Lucy’s Story

July 5, 2021

In 2018, my ex-husband came to the UK as asylum seeker. Because of the conflict in Syria we first escaped to Kuwait. My partner was wanted by the Syrian government and we had to  flee to find security and safety. He continued his asylum journey to find safety and he travelled from Kuwait to Greece and from there he entered by plane to the UK. He was granted refugee status after around 1 year and together with my children I joined him on a family reunion visa. 

The Family Reunion Process

My experience of family separation was extremely difficult. When he was granted refugee status, he paid a solicitor for support with the family reunion application and the paperwork. As a newly granted refugee he had no money, but he had to find money to pay for the service; this shows the challenges of accessing the family reunion service in the UK. At the time, myself and the kids were waiting in Kuwait and hoping for family reunion. I was unable to return to Syria because of the conflict.

The visa application process was complicated and difficult. We were asked for many, many pieces of evidence to show that we are a family. I supported the application with 130 family photos showing him with the children and me and lots of documents as well, like marriage documents and birth certificates. Lots of evidence that proved that we are Syrian, we are a family and we are waiting for reunion with our sponsor.

In the initial decision, we were told that our visa application was refused, and no reason was given to us by the visa centre. When I asked about the reasons, the centre said “no reasons were provided from the Home office!”. That put me in depression and gave me anxiety. I became vulnerable, the mental health problems exposed me to a huge pressure, and my children were just four and six years old. I was left in Kuwait, I was not getting enough money from the work I did, and was living with friends, and I was just waiting for my ex-partner to get his immigration status in the UK and to make the family reunion and hoping everything will be okay and my life will resume. BUT we were refused the family reunion visa. That decision really affected us all badly.

After around one month the visa office told me there was a mistake in the initial decision and that I could come to collect the passports. This shows how many chaotic things that might happen in the family reunification process. The impact of being separated from my partner was huge to me and the children. I became vulnerable – we were waiting for him to sponsor us. The children were asking about their father all the time.

The Impact of Family Separation

I was living with a friend because I couldn’t afford rent. My salary was so little, I couldn’t rent. The small salary I was getting was just for basic things such as to pay for the children’s school, for transportations, and I had shared the rent place with a friend, and I was completely vulnerable. Therefore, I developed mental health problems. I was living with depression and anxiety. In this frozen process, I lost weight – 30 kilos. My situation was very bad.
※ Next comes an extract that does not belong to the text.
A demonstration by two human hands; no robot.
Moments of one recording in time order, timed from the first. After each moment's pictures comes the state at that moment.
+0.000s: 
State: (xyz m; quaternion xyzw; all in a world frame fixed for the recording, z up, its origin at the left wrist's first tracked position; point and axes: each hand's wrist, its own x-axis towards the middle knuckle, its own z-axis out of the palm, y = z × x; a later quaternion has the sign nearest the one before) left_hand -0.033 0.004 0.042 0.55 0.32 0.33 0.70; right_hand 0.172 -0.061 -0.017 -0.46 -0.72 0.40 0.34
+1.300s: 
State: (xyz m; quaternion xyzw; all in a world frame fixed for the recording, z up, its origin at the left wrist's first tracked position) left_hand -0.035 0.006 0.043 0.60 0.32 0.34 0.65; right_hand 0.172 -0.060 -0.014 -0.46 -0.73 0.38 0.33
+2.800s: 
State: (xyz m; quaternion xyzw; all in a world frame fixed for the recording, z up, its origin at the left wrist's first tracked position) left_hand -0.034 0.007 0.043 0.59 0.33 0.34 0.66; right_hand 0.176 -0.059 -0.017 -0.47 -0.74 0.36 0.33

It was really, really, frustrating, and I could describe it as a slow frozen system. Yeah, lots of ups and downs. I mean, lots of downs and little ups. But when the visa office rang me to tell me that the visa was ready, and I could come to collect the passport, my happiness was unmeasurable. I was running, dancing, and jumping. I was so happy. The time to take the flight to join my husband had arrived. But the waiting time had a very negative impact on our relationship. All of us were so frustrated. The family separation and the difficult asylum journey affected his mental health. He did not speak English, he couldn`t integrate, he isolated himself. When I came here to the UK, I felt like oh, everything would be okay.

We are reunited, we are a family now. We were separated for a long time and I had lots of duties on my shoulder and lots of dreams about the future. Family separation is a worrying period, we had a lot of questions: What if we were refused? What will happen? What’s the next step? Lots of frustrating things.
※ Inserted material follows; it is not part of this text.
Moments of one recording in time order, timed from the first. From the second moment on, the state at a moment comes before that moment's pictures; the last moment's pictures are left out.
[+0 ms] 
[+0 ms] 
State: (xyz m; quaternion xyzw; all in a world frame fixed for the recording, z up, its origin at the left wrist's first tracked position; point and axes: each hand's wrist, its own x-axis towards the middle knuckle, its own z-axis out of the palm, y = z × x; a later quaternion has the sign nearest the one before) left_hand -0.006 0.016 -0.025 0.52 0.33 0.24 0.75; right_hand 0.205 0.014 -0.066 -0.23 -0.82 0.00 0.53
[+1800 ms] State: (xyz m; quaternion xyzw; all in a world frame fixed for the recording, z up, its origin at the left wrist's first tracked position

The Impact of the New Plan for Immigration

The new Home Office Immigration Plan on family reunion will make families completely separated. The UK government and all the governments around the word receiving refugees, their first duty should be to reunite the families, to protect the families, to protect the children and to protect the mothers. To support refugee women, not to make them frustrated, not to make them vulnerable, not to make them without their families, and not to leave them without their backbones – families are their support and backbone. I mean, the UK government should do more to reunite families, and not to develop policies that separate and destroy the dreams and safety of refugee families.

If implemented the new plan it will give really, really, bad negative impacts on the children’s future, and on their personalities. Refugee women need support to be able to support their family and to feel safe. Especially the women who came from Asia and the Middle East. They are raised in a culture that treats the woman as vulnerable, as a person with no rights and that cannot do anything without a husband. The implementation of the new immigration proposal will hugely impact refugee mothers and their families, it’s difficult to be left alone and live in such situations. This will affect women’s mental health and well-being.

This plan will destroy the families and badly damage the future of refugee’s children and bring a negative impact on the families’ mental health. I want to ask the government and the Home Office when they put this plan if they have thought about these people? How can they integrate in the community if they are separated from their families and their loved ones? Because of these plans asylum seekers and refugees will face lots of mental health issues and their integration hindered. All these in turn will have negative impacts on the UK society as well and I want to ask the UK government to develop a better and humane policy that sees asylum seekers and their families as humans and with dreams.